Flötenvogel ( Gymnorhina tibicen). 3/10 natürl. Größe.

Als Gould Australien bereiste, gehörte ein gefangener Flötenvogel noch zu den Seltenheiten; gegenwärtig erhalten wir ihn häufig lebend. Er findet viele Liebhaber und ist in Thiergärten geradezu unentbehrlich. Schon der schweigsame Vogel zeigt sich der Theilnahme werth; allgemein anziehend aber wird er, wenn er eines seiner sonderbaren Lieder beginnt. Ich habe Flötenvögel gehört, welche wunderherrlich sangen, viele andere aber beobachtet, welche nur einige fugenartig verbundene Töne hören ließen. Jeder einzelne Laut des Vortrages ist volltönend und rein; nur die Endstrophe wird gewöhnlich mehr geschnarrt als geflötet. Unsere Vögel sind, um es mit zwei Worten zu sagen, geschickt im Ausführen, aber ungeschickt im Erfinden eines Liedes, verderben oft auch den Spaß durch allerlei Grillen, welche ihnen gerade in den Kopf kommen. Gelehrig im allerhöchsten Grade, nehmen sie ohne Mühe Lieder an, gleichviel, ob dieselben aus beredtem Vogelmunde ihnen vorgetragen, oder ob sie auf einer Drehorgel und anderweitigen Tonwerkzeugen ihnen vorgespielt werden. Sämmtliche Flötenvögel, welche ich beobachten konnte, mischen bekannte Lieder, namentlich beliebte Volksweisen, in ihren Gesang; sie scheinen dieselben während der Ueberfahrt den Matrosen abgelauscht zu haben. Bekannte werden regelmäßig mit einem Liede erfreut, Freunde mit einer gewissen Zärtlichkeit begrüßt. Die Freundschaft ist jedoch noch leichter verscherzt als gewonnen; denn nach meinen Erfahrungen sind diese Raben sehr heftige und jähzornige, ja rachsüchtige Geschöpfe, welche sich bei der geringsten Veranlassung, oft in recht empfindlicher Weise, ihres Schnabels bedienen. Erzürnt, sträuben sie das Gefieder, breiten die Flügel und den Schwanz und fahren wie ein erboster Hahn gegen den Störenfried los. Auch mit ihresgleichen leben sie viel im Streite und Kampfe, und andere Vögel fallen sie mörderisch an.

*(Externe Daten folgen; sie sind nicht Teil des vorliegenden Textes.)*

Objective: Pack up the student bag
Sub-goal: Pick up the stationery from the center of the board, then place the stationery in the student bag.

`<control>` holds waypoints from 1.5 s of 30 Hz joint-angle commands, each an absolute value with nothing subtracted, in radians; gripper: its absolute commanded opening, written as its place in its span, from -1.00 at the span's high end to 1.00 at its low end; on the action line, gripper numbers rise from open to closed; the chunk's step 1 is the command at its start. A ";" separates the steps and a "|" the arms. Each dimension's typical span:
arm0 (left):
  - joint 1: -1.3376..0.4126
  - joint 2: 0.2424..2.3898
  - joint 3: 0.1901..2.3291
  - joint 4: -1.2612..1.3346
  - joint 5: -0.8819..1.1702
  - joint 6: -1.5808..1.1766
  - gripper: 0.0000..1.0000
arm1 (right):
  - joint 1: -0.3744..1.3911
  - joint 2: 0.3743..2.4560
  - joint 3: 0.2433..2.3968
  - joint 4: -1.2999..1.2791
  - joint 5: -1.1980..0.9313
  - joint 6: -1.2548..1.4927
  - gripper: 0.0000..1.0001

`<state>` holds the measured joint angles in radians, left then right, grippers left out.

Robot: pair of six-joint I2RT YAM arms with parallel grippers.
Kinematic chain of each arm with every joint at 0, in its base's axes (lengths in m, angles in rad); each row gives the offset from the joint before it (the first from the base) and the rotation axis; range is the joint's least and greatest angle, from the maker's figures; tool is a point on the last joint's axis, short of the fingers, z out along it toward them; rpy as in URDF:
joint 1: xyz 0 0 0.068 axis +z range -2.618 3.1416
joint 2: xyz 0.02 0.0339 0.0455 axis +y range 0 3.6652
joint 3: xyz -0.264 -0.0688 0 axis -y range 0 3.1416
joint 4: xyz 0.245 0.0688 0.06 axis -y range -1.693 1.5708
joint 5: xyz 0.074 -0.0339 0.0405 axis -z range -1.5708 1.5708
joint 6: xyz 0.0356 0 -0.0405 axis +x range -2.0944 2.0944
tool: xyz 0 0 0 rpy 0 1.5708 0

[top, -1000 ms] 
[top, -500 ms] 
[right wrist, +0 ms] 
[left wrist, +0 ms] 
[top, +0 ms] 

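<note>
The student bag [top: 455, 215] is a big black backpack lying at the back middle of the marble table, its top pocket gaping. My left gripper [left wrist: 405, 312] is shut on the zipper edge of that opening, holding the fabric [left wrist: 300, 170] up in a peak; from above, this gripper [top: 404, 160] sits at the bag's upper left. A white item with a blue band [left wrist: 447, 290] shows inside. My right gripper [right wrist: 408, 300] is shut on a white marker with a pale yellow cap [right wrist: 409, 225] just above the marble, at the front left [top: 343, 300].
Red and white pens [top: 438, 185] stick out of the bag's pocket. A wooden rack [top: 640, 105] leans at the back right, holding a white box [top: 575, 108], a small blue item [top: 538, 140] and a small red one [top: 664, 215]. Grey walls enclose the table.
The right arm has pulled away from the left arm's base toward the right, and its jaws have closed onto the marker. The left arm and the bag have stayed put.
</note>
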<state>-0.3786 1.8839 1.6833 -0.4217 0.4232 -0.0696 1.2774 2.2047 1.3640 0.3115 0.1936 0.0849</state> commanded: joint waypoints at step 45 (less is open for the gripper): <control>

Ihre Haltung im Käfige verursacht keine Schwierigkeiten. Sie bedürfen allerdings thierischer Nahrung, nehmen aber auch gerne mit Pflanzenstoffen vorlieb. Fleisch, Brod und Früchte bilden den Haupttheil ihrer Mahlzeit. Gegen die Witterung zeigen sie sich wenig empfindlich, könnten wohl ohne Gefahr auch während des Winters im Freien gehalten werden.